I wait until I’m sure we’re alone to take the gun out of my purse and press it to Cindy’s back. She stiffens, gasping, and it’s fucking sick, but I’m relieved. She’s going to give me what I want and then at least one small part of this nightmare will be over.

We walk down a long, narrow hallway together and through a door marked STAFF ONLY. Cindy punches in a code on the keypad set into the wall and the lock releases. She keeps her eyes forward and leads me into a room marked COLD STORAGE.

It’s nothing special. A room filled end-to-end with tall metal shelves, each one crammed with metal containers that remind me of giant milk jugs. That must be for the liquid nitrogen, to keep all those unborn babies safely frozen, floating in their own life-and-death crosshairs until someone thaws them and gives them a warm uterus to burrow into.

Or until they’re thawed and left to die.

I knew going in that there would be a lot of these. Women want to get pregnant, right? Women will do anything to have a family. But there areso many. This isn’t even a huge room, by my standards. I’ve been in ballrooms that could fit thousands of these cryopreservation tanks.

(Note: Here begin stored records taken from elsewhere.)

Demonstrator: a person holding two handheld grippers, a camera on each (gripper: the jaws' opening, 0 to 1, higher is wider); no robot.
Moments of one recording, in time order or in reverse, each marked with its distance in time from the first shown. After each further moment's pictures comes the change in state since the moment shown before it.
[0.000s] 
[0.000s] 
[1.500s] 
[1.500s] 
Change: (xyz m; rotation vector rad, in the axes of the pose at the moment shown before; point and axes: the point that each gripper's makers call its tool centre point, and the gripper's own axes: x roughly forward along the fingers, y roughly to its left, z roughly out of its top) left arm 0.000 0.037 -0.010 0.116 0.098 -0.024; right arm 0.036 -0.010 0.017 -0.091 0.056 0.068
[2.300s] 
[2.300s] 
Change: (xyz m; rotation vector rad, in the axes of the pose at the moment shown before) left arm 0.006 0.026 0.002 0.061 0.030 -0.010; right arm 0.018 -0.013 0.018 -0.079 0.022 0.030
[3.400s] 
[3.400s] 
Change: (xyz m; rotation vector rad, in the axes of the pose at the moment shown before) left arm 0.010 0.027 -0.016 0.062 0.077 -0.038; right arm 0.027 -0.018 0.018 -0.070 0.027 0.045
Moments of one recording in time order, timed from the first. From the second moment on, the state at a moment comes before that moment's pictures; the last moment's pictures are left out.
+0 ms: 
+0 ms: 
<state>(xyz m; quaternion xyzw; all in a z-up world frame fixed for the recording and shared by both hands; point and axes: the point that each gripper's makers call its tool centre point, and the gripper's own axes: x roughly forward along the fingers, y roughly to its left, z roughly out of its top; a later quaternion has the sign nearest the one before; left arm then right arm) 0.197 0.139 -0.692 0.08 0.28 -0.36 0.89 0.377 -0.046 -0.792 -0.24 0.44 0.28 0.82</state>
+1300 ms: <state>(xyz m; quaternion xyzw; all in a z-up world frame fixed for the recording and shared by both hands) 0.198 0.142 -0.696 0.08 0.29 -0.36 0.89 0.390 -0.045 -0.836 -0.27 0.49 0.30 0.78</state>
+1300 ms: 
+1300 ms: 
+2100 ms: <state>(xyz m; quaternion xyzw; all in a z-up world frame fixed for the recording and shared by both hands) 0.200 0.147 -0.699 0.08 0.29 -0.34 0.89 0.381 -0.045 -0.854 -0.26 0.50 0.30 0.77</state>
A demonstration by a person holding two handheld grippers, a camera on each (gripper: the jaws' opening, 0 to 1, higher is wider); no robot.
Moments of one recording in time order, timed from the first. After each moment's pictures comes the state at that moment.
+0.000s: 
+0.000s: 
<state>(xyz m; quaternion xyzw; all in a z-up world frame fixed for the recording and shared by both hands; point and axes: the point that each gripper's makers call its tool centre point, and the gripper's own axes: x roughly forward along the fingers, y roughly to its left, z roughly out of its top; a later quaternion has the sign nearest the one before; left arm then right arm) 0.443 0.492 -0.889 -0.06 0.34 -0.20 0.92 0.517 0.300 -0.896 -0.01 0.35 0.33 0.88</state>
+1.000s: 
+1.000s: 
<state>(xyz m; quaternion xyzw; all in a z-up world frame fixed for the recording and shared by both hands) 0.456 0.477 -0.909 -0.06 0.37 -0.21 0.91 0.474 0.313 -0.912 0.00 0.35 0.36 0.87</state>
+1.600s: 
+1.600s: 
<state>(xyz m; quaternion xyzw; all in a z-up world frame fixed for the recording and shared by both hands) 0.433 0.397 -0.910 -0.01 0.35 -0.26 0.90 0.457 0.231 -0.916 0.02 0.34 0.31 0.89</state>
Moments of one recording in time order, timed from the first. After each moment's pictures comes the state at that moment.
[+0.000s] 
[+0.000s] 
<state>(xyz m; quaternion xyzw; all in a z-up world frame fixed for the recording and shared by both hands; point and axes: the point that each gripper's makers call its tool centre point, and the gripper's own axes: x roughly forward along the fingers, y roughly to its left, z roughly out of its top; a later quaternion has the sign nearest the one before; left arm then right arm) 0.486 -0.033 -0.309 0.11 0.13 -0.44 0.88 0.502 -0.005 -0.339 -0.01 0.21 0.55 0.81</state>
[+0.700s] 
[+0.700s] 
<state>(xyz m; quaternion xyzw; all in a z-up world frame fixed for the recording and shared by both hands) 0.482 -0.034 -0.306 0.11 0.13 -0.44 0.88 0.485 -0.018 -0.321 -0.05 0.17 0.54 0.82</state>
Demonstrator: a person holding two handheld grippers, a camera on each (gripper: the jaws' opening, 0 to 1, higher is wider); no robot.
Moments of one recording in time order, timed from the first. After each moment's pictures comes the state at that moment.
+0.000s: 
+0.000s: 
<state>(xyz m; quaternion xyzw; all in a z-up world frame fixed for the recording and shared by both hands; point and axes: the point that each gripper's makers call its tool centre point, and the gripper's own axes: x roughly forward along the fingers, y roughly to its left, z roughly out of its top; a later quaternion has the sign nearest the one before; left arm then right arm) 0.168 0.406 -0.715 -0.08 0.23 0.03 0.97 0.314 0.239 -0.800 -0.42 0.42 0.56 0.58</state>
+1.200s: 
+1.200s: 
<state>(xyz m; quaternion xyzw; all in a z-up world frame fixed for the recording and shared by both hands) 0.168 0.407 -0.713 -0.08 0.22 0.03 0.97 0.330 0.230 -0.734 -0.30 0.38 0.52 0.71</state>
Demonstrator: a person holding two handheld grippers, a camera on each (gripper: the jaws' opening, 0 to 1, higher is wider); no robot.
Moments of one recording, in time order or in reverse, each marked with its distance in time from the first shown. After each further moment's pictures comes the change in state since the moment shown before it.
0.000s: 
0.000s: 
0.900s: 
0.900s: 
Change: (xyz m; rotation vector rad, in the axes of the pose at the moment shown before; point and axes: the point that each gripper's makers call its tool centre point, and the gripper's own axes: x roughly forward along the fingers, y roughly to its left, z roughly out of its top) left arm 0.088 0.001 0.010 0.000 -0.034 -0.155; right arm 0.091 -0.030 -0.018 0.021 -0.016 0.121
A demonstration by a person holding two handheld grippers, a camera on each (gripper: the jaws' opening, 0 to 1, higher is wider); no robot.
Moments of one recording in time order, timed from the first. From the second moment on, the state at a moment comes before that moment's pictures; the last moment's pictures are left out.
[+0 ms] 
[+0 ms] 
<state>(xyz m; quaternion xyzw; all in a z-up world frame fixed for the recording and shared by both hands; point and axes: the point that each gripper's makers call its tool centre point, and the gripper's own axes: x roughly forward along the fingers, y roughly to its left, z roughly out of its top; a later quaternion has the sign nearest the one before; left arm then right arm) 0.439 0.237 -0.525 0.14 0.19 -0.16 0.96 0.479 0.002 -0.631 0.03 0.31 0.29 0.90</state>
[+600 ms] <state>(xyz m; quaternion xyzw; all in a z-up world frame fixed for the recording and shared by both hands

There are just so goddamn many.

I swallow down a hard lump in my throat, baffled at the tears gathering in the corners of my eyes. Now is not the time to break down over this. It’s just that standing in a room filled with so many possibilities when my life, which was supposed to be all possibility, has come to this point...

Fuck.

I pull myself together just in time. “Where are mine?”

“Row E. Canister 15.” Cindy glances back at me. I lower the gun. I’m not going to fucking shoot her in the middle of all these frozen lives, waiting for something new to start. Also, the gun isn’t loaded. She doesn’t need to know that, though. “It’ll have an ID number on it. E-631.”